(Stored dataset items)
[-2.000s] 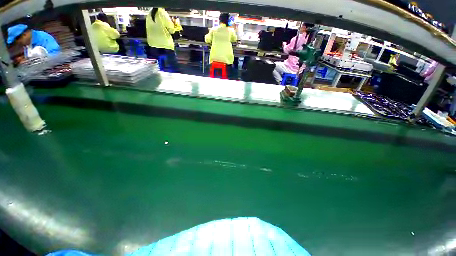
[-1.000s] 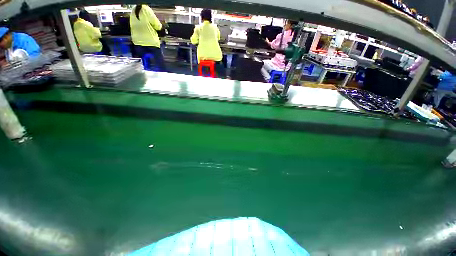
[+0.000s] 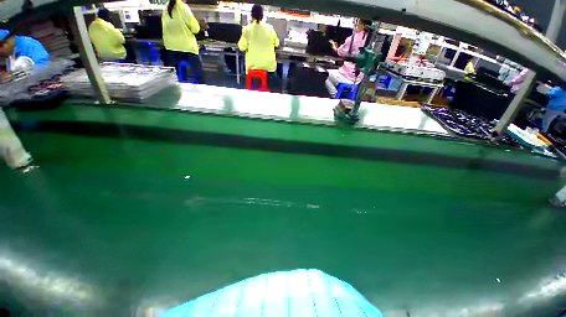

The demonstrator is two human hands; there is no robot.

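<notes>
A wide green conveyor belt lies in front of me, with a white scuff line across its middle and small white specks. My light blue smock, with thin lines, shows at the bottom edge of the view. The shiny metal belt edge rail curves through the lower corners. Neither my left hand nor my right hand is in the picture. Nothing is seen held.
A pale ledge beyond the belt carries stacked trays, a green upright fixture and a black parts tray. A wrapped post stands at left. An overhead beam crosses above. Several people work beyond.
The view has turned right since two seconds ago, so things sit further left. A white post foot now shows at the right edge. The blue patch at the bottom left is gone.
</notes>
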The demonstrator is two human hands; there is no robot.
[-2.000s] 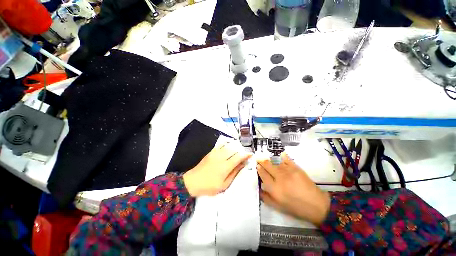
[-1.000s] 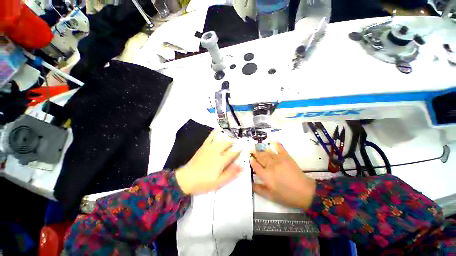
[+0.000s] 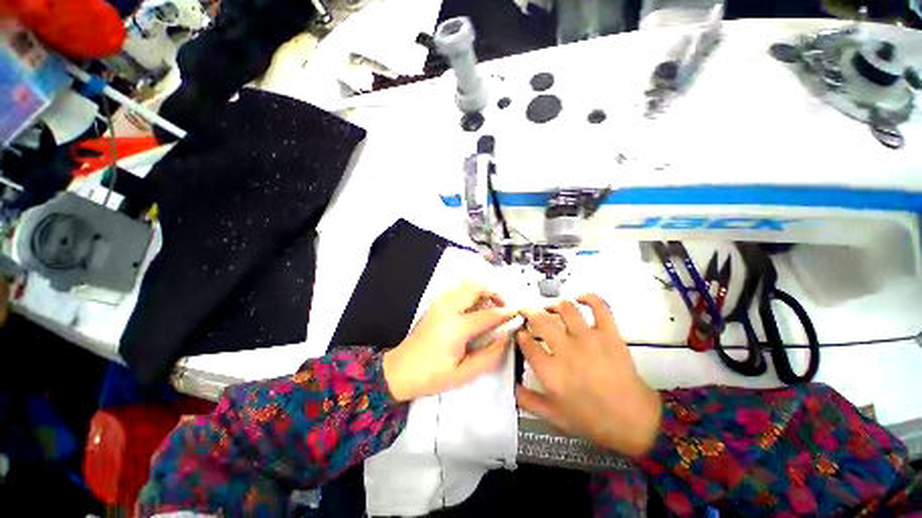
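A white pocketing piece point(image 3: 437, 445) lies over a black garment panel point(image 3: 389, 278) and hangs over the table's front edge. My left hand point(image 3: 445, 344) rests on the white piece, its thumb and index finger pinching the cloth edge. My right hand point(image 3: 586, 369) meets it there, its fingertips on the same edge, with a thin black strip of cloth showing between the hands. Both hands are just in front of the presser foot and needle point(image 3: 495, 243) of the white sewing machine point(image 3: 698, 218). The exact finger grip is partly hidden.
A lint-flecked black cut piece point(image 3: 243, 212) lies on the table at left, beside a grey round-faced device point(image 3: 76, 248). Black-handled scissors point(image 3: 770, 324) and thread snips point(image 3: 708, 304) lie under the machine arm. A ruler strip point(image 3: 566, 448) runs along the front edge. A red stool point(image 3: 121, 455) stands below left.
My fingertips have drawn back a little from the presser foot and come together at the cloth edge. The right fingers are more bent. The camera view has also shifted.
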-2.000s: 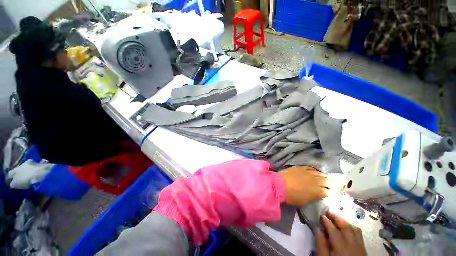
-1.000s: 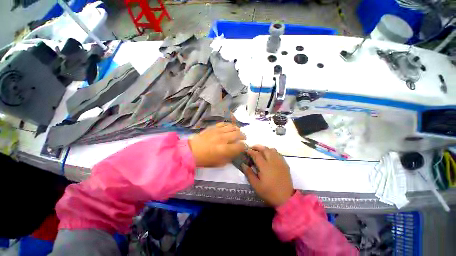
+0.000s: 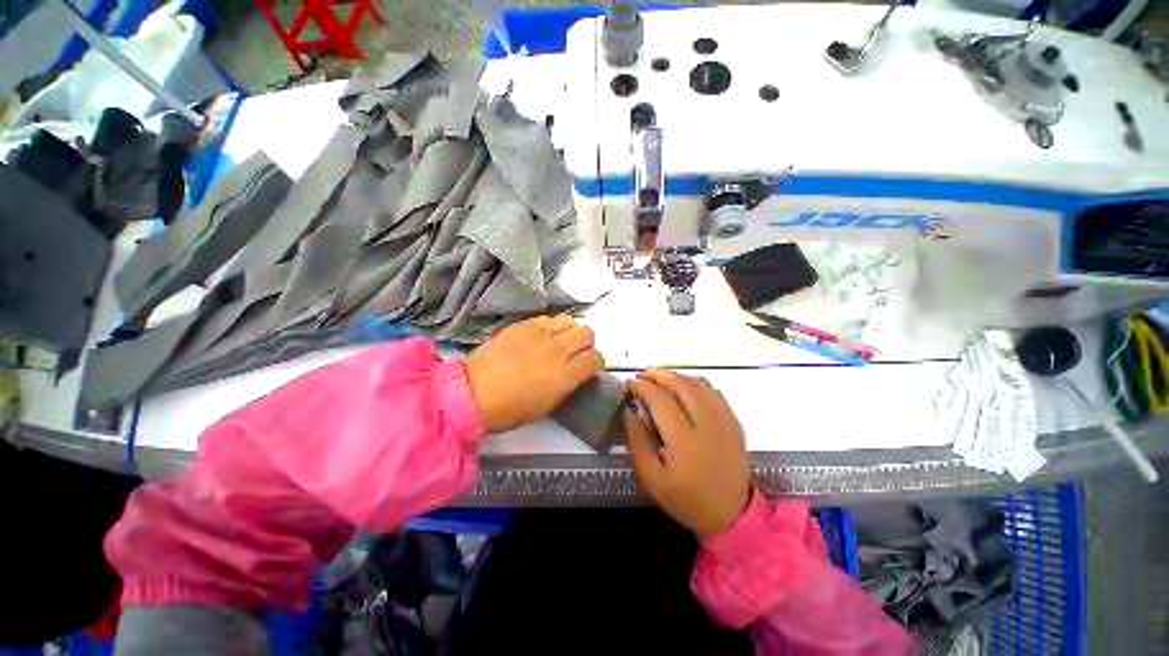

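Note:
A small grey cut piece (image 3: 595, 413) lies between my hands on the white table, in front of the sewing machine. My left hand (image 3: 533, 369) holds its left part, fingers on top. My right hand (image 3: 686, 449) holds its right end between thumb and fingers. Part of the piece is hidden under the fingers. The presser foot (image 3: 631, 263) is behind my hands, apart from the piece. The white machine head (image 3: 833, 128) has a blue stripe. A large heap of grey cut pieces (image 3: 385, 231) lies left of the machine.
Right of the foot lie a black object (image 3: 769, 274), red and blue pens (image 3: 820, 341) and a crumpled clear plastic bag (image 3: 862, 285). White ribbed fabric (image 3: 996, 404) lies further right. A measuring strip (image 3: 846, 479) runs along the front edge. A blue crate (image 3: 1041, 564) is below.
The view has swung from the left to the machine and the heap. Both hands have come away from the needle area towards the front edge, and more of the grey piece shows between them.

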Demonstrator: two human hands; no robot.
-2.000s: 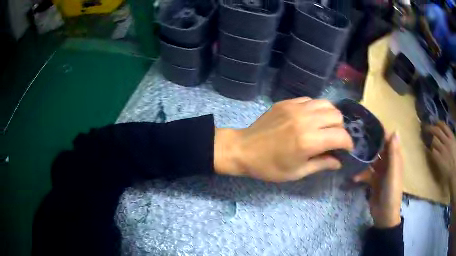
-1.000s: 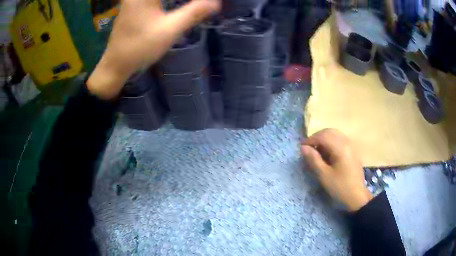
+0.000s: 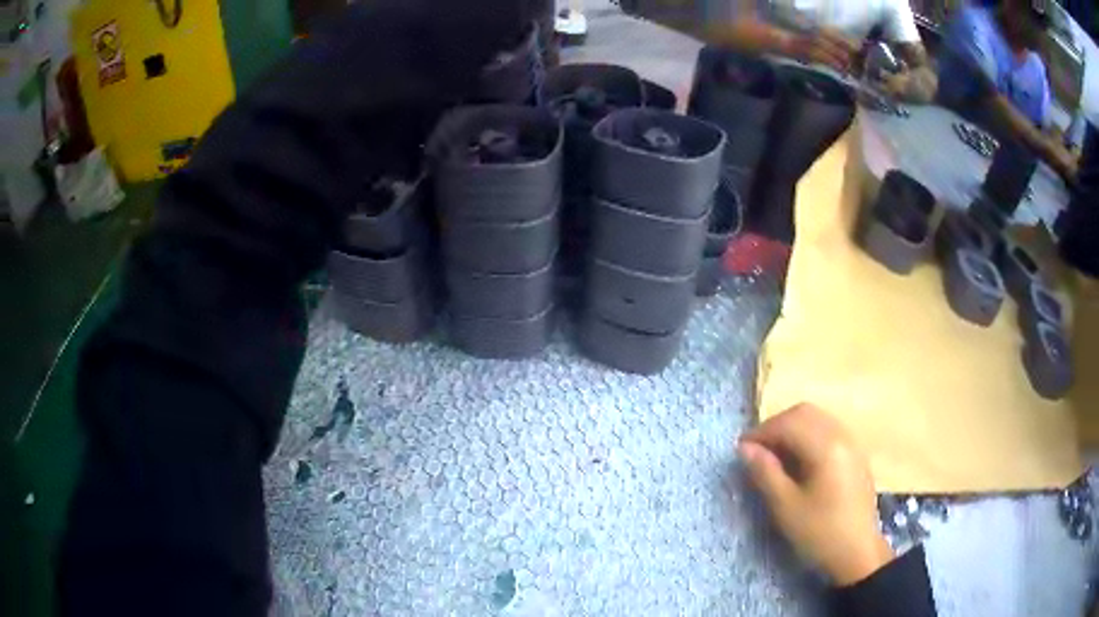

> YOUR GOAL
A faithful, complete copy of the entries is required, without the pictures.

> EXPECTED ANSWER
[-2.000s] 
[-1.000s] 
[+0.000s] 

The demonstrator is two human hands; there is no robot.

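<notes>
A wide green conveyor belt lies in front of me, with a white scuff line across its middle and small white specks. My light blue smock, with thin lines, shows at the bottom edge of the view. The shiny metal belt edge rail curves through the lower corners. Neither my left hand nor my right hand is in the picture. Nothing is seen held.
A pale ledge beyond the belt carries stacked trays, a green upright fixture and a black parts tray. A wrapped post stands at left. An overhead beam crosses above. Several people work beyond.
The view has turned right since two seconds ago, so things sit further left. A white post foot now shows at the right edge. The blue patch at the bottom left is gone.
</notes>
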The demonstrator is two human hands; there is no robot.
[-2.000s] 
[-1.000s] 
[+0.000s] 
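A white pocketing piece point(image 3: 437, 445) lies over a black garment panel point(image 3: 389, 278) and hangs over the table's front edge. My left hand point(image 3: 445, 344) rests on the white piece, its thumb and index finger pinching the cloth edge. My right hand point(image 3: 586, 369) meets it there, its fingertips on the same edge, with a thin black strip of cloth showing between the hands. Both hands are just in front of the presser foot and needle point(image 3: 495, 243) of the white sewing machine point(image 3: 698, 218). The exact finger grip is partly hidden.
A lint-flecked black cut piece point(image 3: 243, 212) lies on the table at left, beside a grey round-faced device point(image 3: 76, 248). Black-handled scissors point(image 3: 770, 324) and thread snips point(image 3: 708, 304) lie under the machine arm. A ruler strip point(image 3: 566, 448) runs along the front edge. A red stool point(image 3: 121, 455) stands below left.
My fingertips have drawn back a little from the presser foot and come together at the cloth edge. The right fingers are more bent. The camera view has also shifted.
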-2.000s: 
-1.000s: 
+0.000s: 

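Note:
A small grey cut piece (image 3: 595, 413) lies between my hands on the white table, in front of the sewing machine. My left hand (image 3: 533, 369) holds its left part, fingers on top. My right hand (image 3: 686, 449) holds its right end between thumb and fingers. Part of the piece is hidden under the fingers. The presser foot (image 3: 631, 263) is behind my hands, apart from the piece. The white machine head (image 3: 833, 128) has a blue stripe. A large heap of grey cut pieces (image 3: 385, 231) lies left of the machine.
Right of the foot lie a black object (image 3: 769, 274), red and blue pens (image 3: 820, 341) and a crumpled clear plastic bag (image 3: 862, 285). White ribbed fabric (image 3: 996, 404) lies further right. A measuring strip (image 3: 846, 479) runs along the front edge. A blue crate (image 3: 1041, 564) is below.
The view has swung from the left to the machine and the heap. Both hands have come away from the needle area towards the front edge, and more of the grey piece shows between them.
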
Demonstrator: two human hands; no robot.
-2.000s: 
-1.000s: 
+0.000s: 

The output has been completed.